Line count for the string "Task" in the records below: report that figure and nothing else.
(Dataset records begins)
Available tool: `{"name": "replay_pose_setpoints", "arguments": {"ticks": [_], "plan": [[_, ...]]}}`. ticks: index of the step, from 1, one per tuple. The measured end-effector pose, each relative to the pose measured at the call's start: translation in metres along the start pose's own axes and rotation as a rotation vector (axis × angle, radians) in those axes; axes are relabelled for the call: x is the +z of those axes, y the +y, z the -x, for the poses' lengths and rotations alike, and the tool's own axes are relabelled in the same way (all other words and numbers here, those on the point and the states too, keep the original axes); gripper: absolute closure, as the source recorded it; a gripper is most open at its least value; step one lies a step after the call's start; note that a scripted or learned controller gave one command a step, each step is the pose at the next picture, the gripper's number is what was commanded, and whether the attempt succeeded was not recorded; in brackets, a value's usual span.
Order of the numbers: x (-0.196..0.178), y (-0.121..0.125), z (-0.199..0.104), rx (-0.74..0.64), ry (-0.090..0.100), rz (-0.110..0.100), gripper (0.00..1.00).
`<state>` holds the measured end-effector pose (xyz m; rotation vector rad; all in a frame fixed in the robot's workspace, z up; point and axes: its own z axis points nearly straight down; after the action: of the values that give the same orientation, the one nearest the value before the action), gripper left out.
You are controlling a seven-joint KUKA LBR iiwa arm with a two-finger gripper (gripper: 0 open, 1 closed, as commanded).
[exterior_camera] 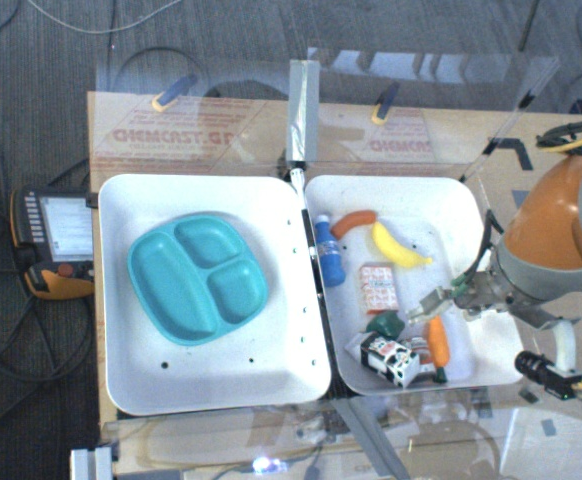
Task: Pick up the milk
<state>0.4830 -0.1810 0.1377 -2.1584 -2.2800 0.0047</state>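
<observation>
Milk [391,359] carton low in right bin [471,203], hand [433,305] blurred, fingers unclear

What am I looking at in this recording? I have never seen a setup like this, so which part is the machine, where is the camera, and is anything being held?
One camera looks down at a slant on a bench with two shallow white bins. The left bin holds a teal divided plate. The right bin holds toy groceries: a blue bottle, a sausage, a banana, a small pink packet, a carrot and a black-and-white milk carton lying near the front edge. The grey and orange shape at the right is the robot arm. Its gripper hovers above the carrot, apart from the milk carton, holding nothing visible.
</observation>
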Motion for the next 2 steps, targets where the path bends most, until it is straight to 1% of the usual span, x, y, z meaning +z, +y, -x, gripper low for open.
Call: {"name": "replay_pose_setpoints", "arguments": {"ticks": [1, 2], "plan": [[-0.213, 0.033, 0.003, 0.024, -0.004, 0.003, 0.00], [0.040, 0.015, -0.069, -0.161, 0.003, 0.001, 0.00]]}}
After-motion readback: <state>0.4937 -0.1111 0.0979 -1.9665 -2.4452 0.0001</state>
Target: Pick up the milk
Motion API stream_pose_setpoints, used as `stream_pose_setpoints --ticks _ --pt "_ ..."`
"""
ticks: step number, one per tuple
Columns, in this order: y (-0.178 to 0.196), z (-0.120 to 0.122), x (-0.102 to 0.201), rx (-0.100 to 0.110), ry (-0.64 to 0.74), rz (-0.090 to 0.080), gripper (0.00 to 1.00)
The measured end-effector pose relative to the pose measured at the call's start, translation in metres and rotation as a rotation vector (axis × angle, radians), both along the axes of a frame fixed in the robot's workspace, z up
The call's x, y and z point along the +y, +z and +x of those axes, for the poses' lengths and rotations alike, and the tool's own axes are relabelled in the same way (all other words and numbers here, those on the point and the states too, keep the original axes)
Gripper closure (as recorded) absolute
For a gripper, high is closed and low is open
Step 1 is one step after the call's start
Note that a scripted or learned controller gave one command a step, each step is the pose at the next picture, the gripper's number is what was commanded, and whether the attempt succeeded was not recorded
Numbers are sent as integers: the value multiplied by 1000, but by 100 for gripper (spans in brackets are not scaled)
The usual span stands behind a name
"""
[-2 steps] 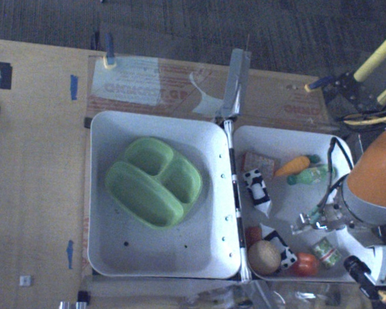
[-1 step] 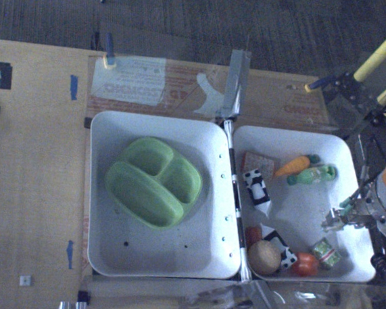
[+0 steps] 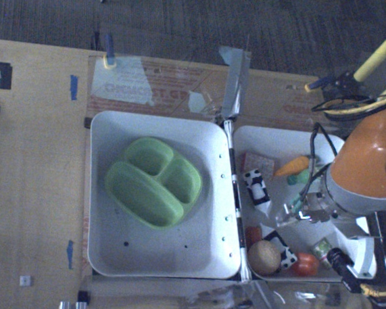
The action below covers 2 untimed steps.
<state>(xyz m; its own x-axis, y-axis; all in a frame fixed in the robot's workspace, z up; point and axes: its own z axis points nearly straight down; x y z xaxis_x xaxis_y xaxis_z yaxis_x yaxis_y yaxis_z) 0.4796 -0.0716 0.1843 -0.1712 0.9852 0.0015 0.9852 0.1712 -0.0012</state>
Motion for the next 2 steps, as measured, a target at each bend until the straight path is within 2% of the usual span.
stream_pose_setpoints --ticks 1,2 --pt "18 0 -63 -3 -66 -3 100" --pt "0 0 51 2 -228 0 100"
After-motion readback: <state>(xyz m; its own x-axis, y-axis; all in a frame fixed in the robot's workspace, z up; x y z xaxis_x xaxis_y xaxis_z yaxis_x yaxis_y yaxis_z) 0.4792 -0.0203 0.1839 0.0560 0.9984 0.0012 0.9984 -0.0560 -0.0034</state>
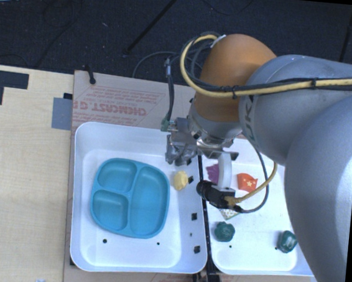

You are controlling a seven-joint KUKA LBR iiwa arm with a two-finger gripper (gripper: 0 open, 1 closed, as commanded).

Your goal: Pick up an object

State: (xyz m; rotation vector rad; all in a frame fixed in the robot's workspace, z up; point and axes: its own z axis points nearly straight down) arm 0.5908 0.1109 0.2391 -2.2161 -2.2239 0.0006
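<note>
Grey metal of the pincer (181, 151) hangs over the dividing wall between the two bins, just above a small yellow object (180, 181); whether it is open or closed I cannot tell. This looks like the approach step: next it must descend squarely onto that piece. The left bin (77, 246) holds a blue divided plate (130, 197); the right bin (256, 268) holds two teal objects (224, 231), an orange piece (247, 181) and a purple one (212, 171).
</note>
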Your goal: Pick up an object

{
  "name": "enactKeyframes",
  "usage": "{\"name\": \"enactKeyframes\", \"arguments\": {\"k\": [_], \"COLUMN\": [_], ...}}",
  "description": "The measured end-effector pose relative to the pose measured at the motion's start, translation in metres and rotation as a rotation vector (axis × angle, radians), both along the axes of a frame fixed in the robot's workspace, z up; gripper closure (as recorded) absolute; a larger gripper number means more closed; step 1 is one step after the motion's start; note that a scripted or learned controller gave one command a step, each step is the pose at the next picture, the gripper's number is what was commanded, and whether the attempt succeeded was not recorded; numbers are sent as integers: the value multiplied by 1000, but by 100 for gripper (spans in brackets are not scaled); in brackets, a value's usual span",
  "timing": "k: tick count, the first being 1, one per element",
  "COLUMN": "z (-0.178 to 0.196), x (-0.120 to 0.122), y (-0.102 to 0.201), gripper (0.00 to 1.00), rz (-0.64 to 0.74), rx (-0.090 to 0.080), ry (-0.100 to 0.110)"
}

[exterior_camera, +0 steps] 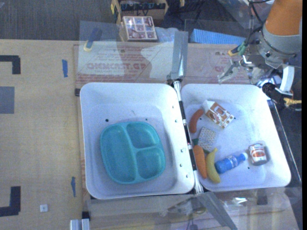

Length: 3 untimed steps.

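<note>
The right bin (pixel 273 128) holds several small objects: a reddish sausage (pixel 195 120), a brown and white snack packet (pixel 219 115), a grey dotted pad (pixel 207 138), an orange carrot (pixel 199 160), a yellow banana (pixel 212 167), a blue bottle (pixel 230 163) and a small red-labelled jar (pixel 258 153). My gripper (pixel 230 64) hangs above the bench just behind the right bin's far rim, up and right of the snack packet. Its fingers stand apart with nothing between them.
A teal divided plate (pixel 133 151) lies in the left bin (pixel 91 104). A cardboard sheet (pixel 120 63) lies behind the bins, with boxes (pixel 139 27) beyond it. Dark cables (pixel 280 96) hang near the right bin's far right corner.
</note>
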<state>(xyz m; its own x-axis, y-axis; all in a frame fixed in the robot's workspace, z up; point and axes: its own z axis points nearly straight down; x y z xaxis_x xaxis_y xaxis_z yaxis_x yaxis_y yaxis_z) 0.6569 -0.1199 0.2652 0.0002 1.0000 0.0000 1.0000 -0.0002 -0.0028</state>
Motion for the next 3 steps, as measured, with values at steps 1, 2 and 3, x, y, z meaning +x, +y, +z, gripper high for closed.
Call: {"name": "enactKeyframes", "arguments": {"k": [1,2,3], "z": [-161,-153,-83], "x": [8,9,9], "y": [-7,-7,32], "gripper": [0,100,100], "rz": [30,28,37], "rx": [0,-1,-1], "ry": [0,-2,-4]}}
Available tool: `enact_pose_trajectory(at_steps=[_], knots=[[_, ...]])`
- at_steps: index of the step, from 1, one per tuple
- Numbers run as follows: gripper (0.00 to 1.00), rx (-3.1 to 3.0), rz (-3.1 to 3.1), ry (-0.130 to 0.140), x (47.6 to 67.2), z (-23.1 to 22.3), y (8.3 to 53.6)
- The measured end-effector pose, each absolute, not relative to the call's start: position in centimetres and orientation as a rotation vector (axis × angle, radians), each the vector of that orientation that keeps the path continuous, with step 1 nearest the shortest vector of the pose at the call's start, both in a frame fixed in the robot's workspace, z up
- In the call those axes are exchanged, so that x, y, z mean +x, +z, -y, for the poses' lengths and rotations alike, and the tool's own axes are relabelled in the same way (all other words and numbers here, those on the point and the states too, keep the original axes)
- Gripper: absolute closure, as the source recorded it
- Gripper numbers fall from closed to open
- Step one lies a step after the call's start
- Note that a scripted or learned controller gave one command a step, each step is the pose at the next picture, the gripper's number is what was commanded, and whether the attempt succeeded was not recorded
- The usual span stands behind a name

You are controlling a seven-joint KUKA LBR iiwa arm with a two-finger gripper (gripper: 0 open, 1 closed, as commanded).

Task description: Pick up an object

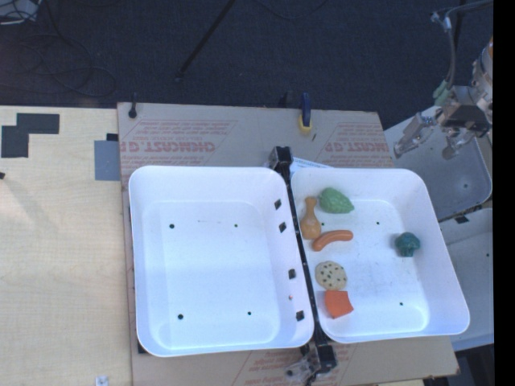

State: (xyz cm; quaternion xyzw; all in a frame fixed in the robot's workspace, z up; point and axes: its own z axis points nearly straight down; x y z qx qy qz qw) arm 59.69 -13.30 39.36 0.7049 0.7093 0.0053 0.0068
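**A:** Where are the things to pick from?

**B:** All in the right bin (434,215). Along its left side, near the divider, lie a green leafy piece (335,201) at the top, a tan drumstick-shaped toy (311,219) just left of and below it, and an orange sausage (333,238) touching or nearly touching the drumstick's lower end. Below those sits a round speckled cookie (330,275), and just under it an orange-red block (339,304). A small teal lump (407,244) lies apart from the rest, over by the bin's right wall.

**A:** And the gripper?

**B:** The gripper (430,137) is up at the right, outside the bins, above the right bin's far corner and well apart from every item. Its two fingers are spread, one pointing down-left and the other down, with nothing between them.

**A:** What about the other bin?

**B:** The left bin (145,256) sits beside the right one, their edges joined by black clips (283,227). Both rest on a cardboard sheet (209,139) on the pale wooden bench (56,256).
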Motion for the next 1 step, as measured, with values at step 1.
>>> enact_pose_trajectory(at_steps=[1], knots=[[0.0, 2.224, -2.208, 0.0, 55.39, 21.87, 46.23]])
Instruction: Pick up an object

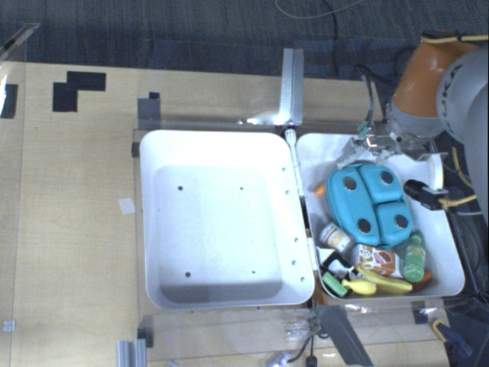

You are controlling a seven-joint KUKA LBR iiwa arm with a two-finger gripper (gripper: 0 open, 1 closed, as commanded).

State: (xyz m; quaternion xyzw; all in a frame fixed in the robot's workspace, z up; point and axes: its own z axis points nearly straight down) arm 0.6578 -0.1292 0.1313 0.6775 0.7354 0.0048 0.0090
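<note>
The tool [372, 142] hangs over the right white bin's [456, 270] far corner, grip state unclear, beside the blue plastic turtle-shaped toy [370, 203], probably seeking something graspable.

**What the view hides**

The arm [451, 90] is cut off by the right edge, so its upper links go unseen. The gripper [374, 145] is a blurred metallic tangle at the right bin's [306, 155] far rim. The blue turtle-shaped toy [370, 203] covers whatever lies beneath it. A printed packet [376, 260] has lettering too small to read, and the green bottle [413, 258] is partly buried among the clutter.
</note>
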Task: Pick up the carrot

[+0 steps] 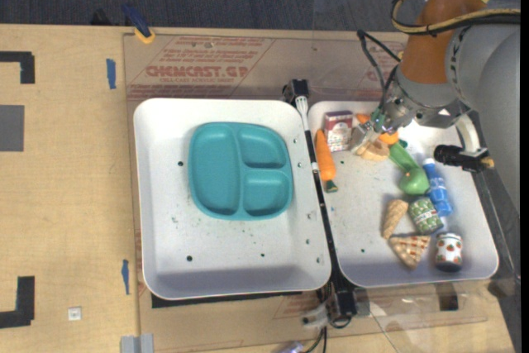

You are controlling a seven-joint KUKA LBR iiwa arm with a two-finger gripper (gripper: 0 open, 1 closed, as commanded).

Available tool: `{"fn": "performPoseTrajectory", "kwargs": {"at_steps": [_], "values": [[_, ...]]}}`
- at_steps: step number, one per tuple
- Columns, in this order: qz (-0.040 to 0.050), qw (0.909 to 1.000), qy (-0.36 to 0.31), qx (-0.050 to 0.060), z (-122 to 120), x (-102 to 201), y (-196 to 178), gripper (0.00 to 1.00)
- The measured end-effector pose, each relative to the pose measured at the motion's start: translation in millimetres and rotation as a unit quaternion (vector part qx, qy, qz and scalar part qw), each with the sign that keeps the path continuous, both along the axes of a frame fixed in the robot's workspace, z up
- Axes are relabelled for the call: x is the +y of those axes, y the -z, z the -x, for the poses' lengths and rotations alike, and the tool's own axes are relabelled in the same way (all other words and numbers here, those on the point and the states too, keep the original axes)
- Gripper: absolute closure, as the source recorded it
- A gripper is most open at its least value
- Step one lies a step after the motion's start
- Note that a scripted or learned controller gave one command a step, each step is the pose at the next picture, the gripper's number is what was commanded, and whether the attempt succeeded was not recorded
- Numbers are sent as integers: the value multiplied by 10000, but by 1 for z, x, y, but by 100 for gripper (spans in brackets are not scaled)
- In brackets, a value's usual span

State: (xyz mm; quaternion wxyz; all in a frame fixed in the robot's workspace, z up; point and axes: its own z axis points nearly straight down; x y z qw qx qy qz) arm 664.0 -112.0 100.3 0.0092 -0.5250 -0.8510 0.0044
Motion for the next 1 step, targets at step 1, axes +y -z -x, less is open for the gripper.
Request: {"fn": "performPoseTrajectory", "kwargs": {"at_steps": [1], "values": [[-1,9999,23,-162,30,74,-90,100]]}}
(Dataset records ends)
» Solution for this exercise: 3